WHAT IS EXPECTED: Compute how many lines in the entries below include the string "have". Only the number is wanted.

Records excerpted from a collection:
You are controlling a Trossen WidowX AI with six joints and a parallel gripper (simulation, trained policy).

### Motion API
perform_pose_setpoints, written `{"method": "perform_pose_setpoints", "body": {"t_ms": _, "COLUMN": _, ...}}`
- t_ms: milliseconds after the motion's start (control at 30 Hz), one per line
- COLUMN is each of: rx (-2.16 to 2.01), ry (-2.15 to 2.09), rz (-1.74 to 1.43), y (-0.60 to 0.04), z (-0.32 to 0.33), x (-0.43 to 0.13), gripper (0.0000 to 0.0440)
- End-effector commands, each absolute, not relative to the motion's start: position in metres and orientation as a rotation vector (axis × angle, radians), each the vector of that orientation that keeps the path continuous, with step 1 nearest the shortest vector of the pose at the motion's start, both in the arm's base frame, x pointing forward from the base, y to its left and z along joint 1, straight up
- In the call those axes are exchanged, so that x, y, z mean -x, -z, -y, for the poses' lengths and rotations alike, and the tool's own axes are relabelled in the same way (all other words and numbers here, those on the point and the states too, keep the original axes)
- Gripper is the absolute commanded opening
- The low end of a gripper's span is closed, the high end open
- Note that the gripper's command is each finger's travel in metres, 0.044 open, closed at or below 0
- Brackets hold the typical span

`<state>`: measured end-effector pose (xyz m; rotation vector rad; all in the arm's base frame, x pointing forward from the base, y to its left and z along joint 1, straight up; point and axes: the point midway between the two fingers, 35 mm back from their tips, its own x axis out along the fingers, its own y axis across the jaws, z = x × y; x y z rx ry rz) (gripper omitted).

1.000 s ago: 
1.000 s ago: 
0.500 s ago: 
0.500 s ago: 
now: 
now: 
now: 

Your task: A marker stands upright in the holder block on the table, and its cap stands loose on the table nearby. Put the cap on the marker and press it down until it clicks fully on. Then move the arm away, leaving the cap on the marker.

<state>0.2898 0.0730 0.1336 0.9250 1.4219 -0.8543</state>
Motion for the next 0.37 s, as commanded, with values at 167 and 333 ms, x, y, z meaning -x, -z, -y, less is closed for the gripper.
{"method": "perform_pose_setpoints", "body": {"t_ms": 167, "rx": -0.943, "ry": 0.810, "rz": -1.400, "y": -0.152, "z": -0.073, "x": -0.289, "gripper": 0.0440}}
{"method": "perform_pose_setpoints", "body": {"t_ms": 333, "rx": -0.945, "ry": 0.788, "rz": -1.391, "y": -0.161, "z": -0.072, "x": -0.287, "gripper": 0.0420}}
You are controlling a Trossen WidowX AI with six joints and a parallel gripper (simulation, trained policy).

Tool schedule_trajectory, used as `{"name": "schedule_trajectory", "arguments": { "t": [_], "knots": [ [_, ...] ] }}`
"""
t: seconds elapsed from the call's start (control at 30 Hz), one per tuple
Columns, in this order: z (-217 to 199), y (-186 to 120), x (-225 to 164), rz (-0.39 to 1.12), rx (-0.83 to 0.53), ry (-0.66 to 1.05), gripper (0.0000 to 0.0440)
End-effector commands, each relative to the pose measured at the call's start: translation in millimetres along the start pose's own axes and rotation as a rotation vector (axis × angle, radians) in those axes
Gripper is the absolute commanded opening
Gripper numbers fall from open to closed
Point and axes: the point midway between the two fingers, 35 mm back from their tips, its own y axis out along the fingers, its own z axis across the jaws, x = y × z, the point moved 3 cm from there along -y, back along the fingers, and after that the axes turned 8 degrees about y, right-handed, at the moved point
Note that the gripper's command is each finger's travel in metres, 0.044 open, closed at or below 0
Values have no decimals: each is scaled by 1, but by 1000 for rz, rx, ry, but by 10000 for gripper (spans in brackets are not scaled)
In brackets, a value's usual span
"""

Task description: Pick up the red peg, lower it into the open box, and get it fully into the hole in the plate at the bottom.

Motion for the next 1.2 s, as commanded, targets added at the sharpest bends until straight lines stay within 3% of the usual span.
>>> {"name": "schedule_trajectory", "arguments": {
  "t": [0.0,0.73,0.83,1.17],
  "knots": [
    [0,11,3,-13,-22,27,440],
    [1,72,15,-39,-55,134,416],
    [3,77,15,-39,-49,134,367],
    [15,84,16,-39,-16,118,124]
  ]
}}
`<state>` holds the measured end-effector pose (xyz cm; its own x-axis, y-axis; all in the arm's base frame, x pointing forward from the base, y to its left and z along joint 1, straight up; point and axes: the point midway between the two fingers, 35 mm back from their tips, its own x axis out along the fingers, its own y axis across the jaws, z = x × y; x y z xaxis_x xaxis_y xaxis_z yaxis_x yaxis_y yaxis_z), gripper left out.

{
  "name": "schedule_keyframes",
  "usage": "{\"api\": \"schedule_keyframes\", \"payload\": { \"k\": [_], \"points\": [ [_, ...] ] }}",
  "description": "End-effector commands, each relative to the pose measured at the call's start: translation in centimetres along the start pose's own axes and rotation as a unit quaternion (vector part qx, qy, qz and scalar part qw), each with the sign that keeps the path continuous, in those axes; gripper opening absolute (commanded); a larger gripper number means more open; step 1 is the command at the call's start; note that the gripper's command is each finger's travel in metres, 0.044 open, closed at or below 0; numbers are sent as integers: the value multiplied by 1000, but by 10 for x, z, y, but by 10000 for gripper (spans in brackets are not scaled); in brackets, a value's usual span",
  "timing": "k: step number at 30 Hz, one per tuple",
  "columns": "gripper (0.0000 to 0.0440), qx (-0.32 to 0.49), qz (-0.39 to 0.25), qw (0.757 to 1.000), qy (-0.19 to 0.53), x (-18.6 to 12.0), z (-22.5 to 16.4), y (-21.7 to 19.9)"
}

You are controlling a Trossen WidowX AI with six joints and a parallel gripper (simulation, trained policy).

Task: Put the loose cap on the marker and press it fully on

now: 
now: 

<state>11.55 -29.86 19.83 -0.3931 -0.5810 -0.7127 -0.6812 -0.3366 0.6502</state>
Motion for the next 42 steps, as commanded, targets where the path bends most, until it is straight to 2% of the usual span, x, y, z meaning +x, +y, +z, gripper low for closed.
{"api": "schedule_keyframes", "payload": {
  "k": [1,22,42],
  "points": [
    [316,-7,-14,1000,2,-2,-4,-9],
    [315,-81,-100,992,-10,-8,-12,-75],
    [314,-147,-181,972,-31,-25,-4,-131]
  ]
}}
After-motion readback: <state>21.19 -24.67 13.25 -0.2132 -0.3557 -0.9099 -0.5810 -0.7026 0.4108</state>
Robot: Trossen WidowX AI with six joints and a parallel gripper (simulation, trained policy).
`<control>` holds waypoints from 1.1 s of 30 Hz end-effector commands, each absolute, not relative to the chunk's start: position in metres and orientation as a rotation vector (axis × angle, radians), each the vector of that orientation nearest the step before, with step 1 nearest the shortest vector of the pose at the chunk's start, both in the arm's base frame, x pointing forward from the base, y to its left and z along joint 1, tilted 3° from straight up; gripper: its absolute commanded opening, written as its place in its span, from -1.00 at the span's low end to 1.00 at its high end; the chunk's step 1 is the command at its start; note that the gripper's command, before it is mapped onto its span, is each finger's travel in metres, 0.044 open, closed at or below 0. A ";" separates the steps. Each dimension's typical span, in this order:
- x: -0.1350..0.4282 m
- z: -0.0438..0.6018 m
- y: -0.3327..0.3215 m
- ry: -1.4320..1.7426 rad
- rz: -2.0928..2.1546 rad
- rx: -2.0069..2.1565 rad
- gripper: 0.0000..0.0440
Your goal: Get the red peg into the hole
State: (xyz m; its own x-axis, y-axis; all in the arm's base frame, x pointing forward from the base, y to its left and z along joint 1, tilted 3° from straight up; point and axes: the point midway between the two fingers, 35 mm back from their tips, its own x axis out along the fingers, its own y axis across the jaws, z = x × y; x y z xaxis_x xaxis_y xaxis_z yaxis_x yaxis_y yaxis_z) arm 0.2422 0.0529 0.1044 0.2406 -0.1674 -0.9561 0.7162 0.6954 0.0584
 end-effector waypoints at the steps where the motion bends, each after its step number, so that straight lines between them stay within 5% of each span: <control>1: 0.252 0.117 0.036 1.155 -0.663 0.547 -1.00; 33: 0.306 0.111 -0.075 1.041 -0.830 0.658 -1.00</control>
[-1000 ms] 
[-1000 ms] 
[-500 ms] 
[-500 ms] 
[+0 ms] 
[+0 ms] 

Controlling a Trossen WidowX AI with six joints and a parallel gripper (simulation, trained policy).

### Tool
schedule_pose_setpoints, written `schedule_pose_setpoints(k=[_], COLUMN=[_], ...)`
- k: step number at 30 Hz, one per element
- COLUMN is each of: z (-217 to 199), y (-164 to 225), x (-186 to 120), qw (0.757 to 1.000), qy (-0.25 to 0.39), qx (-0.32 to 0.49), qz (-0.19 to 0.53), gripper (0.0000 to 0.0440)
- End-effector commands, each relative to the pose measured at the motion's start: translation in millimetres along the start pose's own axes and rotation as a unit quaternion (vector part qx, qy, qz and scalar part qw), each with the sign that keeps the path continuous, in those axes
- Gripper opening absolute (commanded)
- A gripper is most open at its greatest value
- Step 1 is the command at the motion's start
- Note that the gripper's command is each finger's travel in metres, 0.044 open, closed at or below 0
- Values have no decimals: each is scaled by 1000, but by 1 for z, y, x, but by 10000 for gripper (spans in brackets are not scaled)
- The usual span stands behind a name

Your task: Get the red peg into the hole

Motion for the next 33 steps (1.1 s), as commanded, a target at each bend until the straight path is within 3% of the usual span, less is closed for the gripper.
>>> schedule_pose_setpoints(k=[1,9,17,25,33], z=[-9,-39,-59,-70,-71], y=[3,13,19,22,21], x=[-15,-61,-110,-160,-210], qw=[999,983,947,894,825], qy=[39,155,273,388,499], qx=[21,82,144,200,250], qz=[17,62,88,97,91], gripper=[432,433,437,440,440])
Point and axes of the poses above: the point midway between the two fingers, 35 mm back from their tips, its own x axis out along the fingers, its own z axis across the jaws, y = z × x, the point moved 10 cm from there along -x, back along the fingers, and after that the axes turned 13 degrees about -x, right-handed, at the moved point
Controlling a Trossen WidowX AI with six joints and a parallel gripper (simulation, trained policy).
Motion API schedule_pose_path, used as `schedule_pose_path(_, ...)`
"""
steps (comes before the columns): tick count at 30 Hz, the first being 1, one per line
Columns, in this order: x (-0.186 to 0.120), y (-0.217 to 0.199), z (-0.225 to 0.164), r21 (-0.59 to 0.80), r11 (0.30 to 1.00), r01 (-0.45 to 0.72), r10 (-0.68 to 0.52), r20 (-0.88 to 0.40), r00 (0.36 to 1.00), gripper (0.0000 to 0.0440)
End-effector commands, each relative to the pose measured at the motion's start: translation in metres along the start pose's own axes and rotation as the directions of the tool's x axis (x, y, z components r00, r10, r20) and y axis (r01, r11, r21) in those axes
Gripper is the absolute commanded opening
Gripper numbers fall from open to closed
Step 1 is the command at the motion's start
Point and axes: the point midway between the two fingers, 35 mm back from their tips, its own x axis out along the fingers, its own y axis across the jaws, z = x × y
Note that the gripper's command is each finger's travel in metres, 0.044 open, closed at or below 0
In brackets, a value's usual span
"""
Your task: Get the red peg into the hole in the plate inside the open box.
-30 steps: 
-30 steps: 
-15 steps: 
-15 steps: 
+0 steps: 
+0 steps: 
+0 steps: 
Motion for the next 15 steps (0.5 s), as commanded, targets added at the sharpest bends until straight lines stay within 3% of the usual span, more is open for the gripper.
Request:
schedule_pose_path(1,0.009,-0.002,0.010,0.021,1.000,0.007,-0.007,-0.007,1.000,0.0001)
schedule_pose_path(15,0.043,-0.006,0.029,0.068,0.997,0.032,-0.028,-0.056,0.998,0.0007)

REPLY TO THE EXERCISE: 2